* **Problem to work on**
Nothing but the lines from the one with "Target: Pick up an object" through the end of the data should be set down, each exactly as written, and no picture should be included.
<<<<
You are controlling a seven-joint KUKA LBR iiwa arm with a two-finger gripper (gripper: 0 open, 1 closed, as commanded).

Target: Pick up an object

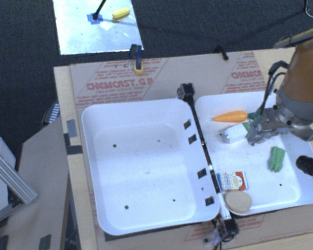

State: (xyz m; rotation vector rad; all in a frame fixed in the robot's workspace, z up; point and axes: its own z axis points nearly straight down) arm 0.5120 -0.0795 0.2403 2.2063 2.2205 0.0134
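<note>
Reaching in from the right, the arm (309, 80) hangs over the right bin (267, 196), left bin (145, 168) alongside. Its gripper (255, 134) sits low beside a small white item (232, 134), whether open or closed I cannot tell. Nearby lie a carrot (230, 117), green block (276, 158), carton (232, 181) and tan disc (238, 201).

Arm (309, 74) reaching from right, tool (255, 133) lowered.
</note>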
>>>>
* **Answer space**
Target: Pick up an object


State: (xyz m; rotation vector rad; all in a frame fixed in the robot's workspace, z up; point and axes: its own z axis points nearly straight down) arm 0.5120 -0.0795 0.2403 2.2063 2.2205 0.0134
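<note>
Reaching in from the right, the arm (309, 80) hangs over the right bin (267, 196), left bin (145, 168) alongside. Its gripper (255, 134) sits low beside a small white item (232, 134), whether open or closed I cannot tell. Nearby lie a carrot (230, 117), green block (276, 158), carton (232, 181) and tan disc (238, 201).

Arm (309, 74) reaching from right, tool (255, 133) lowered.
</note>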

Response complete; there is no more output.